The shadows get long early in the day at this time of year and we still had kilometers to go.  My Heart is really not four meters tall.




































Kilometers to go, hills to climb, and the chill of the woods to contend with.  We completed the walk through the Wald and then the last kilometer through the lanes on the outskirts of Wien.  The walking got cold once we were back on the edge of the city.  We reached our bus stop but the schedule showed a 30 minute wait for the next ride.  It was too cold to stand still.  We continued down the Liesing Fluss towards Liesing Platz, adding another 2.5 kilometers to the walk.  Our dogs were barking a bit as we neared the big bus stand.
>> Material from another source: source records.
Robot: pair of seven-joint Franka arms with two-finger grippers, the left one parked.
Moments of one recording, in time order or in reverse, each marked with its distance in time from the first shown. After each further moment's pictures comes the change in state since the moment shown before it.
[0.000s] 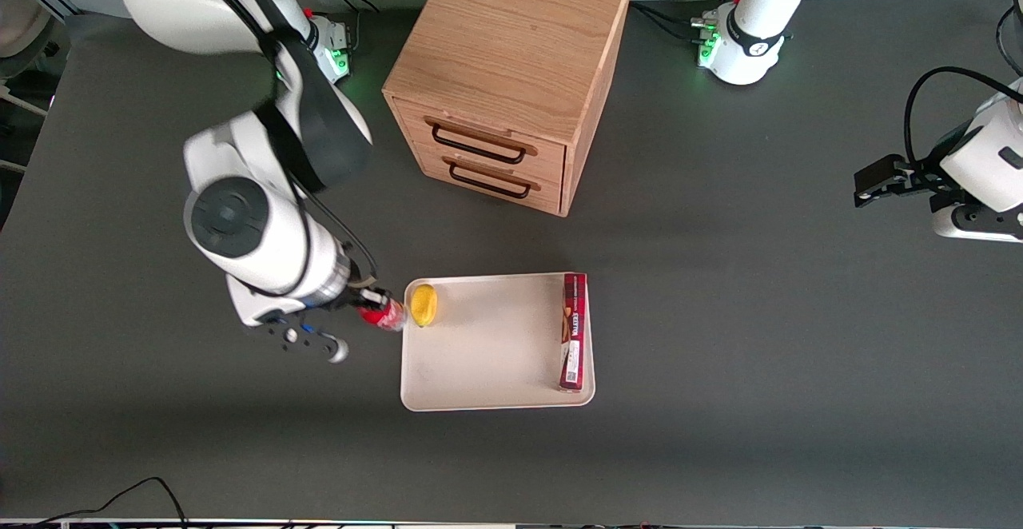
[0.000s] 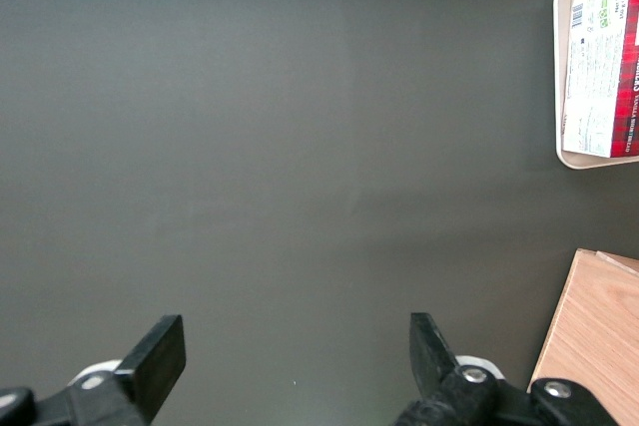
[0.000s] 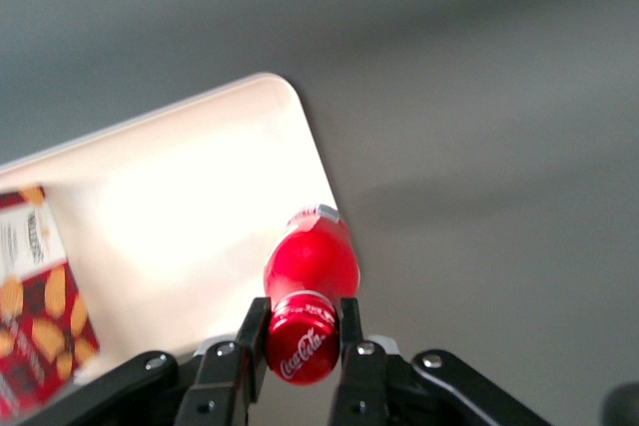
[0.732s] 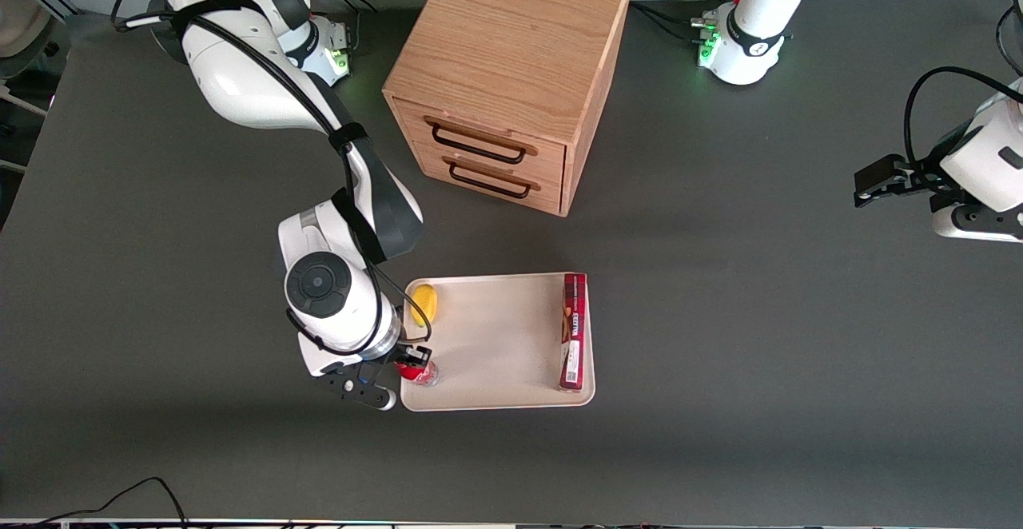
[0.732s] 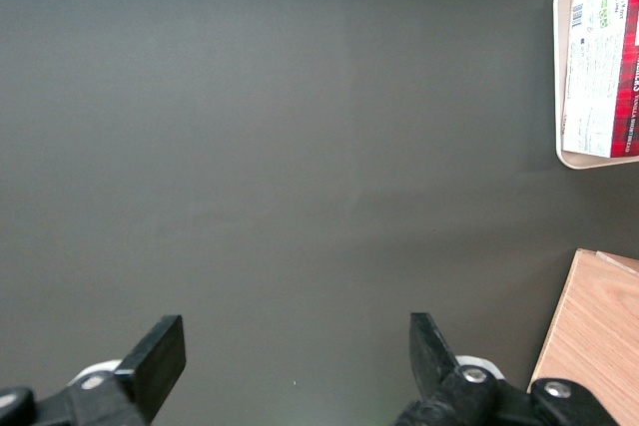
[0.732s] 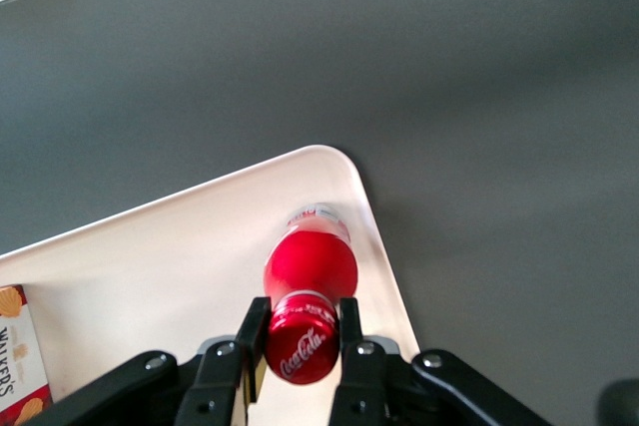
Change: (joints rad) arm 0.027 0.189 -0.040 0.039 -0.001 0.239 0.016
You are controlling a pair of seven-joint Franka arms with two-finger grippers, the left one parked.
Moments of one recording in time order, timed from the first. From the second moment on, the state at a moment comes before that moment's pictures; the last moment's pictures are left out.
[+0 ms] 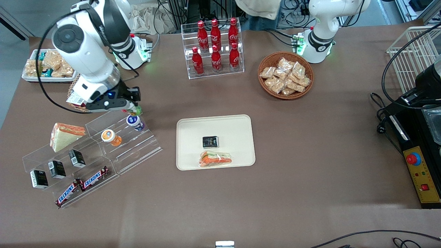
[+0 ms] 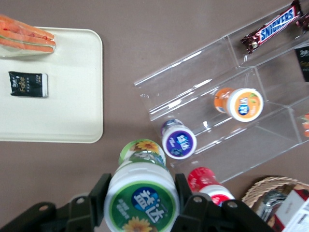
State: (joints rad) arm 0.20 -0.13 0.18 -2.08 0.01 1.90 0.33
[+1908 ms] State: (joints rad) arm 0.32 0.46 0.25 -1.95 -0.02 2.31 0.69
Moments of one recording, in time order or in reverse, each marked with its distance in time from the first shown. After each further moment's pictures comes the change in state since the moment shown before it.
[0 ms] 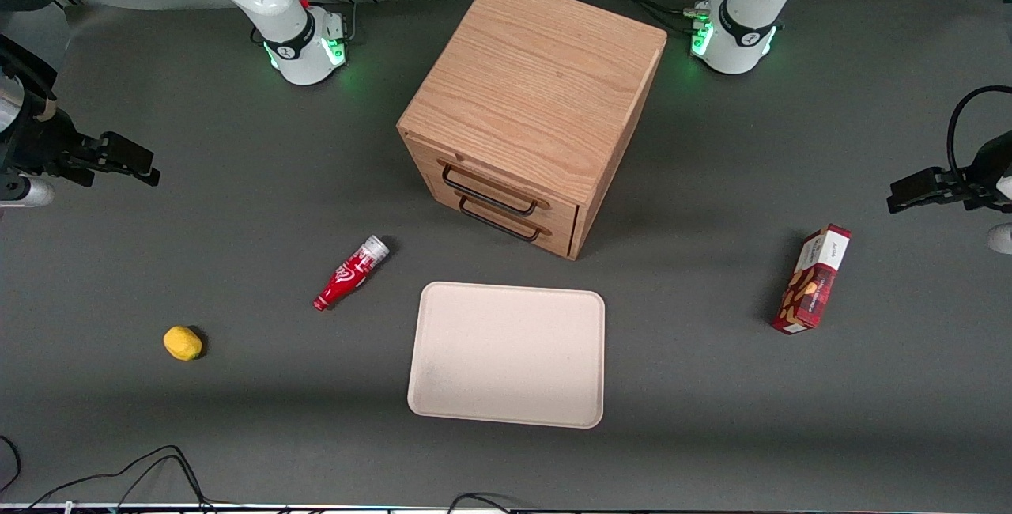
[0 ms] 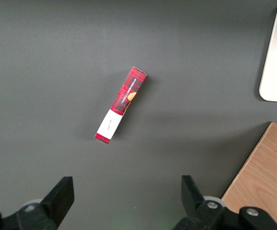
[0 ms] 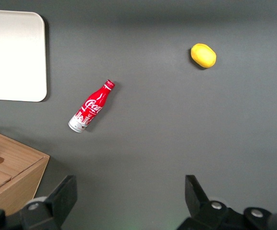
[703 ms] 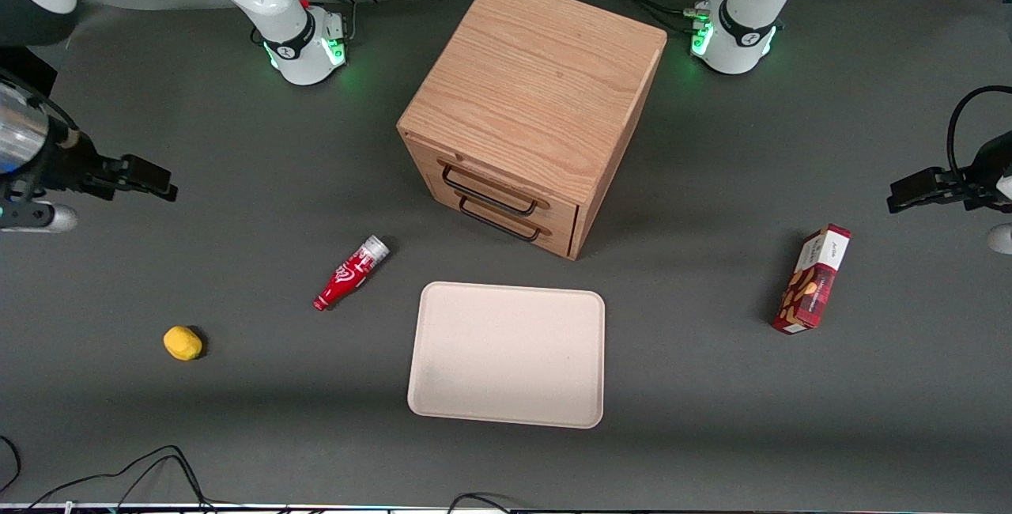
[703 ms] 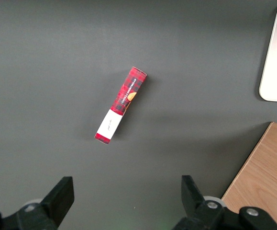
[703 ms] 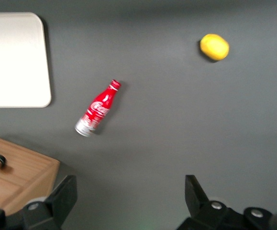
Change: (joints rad) arm 0.003 0.079 0.026 0.008 0.038 0.032 0.131
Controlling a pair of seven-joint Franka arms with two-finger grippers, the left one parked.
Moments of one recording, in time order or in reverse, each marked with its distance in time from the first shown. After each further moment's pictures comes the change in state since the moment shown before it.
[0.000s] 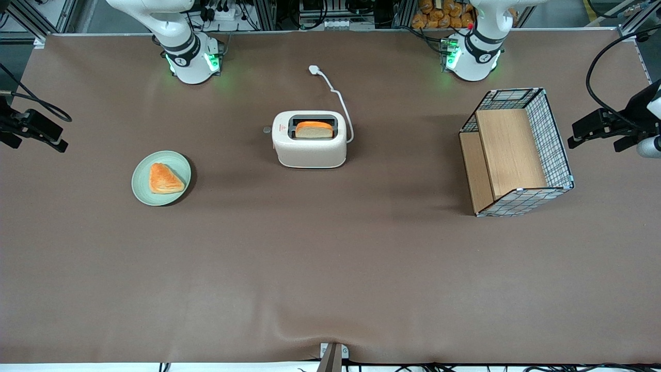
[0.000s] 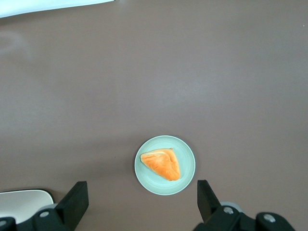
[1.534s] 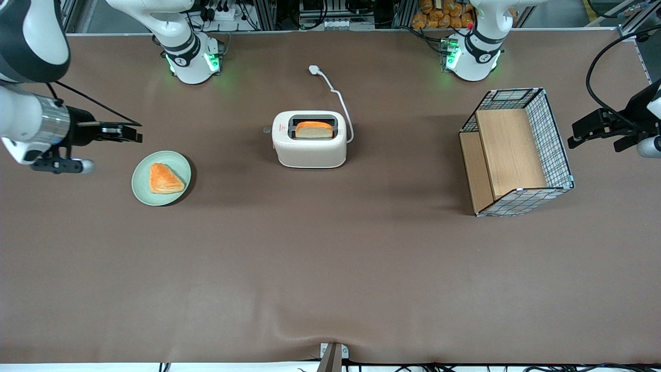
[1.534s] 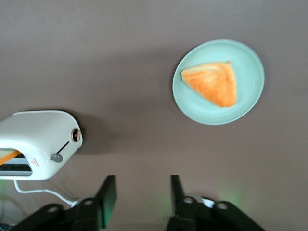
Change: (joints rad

Crossing under the aquaduct with the last of the sun.  Liesing Platz is just a bit further.

We were hoping for an after-hike Eis (gelato) in Liesing, but had to cope with disappointment as everything was locked up tighter than a drum.  Footsore and chilled, we hopped our 62A bus and rolled along home.























What better way to recover from a vigorous walk than with slabs of herring on Brot?  Yummers!!

This is the third Stadtwanderweg that we have hiked together.  The city trail system is extensive, with lots of side trails and other regional trails branching off of the Stadtwanderweg.  A Brother could get himself good and lost trying to hike all of the possibilities.  It is also an amazing network for mountain biking.  I am seriously re-thinking my idea of buying a fixie/single-speed urban bike.  As of later this morning I will have a kick-scooter for urban transport, replacing the urban bike idea.  Given the great terrain surrounding Wien, it seems a pity not to explore as much as possible and a mountain bike would be the ideal tool for this.

Speaking of scooters, it is time for me to grab the U-6 train and head down to the 6th District to pick up my cute new transport device.  And so Friends and Neighbors, it's time to say "Ciao for Now!"